The objective was to measure a series of low rate data flows of different priorities, some of which being real-time and suffering no latency lag in their long distance travel: time type of safety-of-life stringent requirements that you could impose to remote surgery communications. The probe PDU data were themselves considered low priority, hence the fully controlled, in size and rate, and reliable delivery protocol. Furthermore, partial observations of every packet had be encoded in the most compact way as to take occupy less than 1 % of the observed traffic.

When the collector receives a partial record about a packet MD5 hash, it stores the timestamps for this particular network hop.
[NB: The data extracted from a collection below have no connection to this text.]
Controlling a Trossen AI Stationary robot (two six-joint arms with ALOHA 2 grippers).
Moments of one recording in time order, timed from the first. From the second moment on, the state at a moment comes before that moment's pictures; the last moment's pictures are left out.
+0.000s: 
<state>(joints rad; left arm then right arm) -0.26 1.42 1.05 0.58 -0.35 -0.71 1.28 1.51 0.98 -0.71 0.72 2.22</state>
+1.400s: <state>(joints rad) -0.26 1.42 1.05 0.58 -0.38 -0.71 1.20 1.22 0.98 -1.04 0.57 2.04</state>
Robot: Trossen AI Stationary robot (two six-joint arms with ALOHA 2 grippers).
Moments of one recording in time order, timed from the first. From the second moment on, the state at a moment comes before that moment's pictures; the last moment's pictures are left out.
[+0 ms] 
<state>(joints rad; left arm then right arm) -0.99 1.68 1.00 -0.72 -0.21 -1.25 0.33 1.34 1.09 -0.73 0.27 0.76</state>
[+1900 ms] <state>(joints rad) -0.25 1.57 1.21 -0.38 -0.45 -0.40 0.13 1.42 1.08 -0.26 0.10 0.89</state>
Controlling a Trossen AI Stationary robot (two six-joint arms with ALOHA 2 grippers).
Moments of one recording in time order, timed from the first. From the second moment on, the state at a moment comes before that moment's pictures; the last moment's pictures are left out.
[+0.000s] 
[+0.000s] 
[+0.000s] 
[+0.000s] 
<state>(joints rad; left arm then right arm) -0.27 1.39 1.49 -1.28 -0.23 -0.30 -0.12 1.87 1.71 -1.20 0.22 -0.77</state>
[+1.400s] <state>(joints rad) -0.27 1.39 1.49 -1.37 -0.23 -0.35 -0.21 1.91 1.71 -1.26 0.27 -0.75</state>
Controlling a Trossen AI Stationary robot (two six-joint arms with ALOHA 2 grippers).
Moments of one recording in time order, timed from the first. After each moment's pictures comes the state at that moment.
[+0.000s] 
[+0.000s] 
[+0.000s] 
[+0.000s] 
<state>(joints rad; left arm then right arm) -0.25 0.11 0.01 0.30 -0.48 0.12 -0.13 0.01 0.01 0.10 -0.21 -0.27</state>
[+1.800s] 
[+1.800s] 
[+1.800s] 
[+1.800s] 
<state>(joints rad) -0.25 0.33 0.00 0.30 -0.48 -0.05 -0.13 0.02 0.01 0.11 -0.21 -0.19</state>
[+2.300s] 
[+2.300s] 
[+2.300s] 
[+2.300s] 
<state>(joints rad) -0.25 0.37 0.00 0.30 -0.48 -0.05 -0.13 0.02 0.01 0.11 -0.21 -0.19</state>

When the hop list is filled with timestamps reported by all probe on the packet travel path, the record is completed:

  • it can be output as a series of timestamps for further custom processing, or
  • the collector can compute the latency between two hops specified in the custom XML configuration

After a certained timeout derived from the maximum travel time over the network, partial records are processed and cleaned:

  • Either the last timestamp(s) is (are) missing: the packet is lost,
  • Or some probe or network device saturation/unstability or other condition has cause the lack of one or more timestamp while the last one(s): the packet is said missed,
  • Or the probe with missing timestamp is silence since a sufficiently long time to declare the packet observations as dropped.
Remarkable events are output, together with the events from the probes, as special kind of observations to be kept with the measurements for correct interpretation.

As for the probes, when compiled with its embedded Net-SNMP sub-agent, the collector can also forward its own events as SNMP notifications. Furthermore, this sub-agent implements a custom read-only MIB permitting a network manager to monitor the behaviour of the distributed trafMon online components.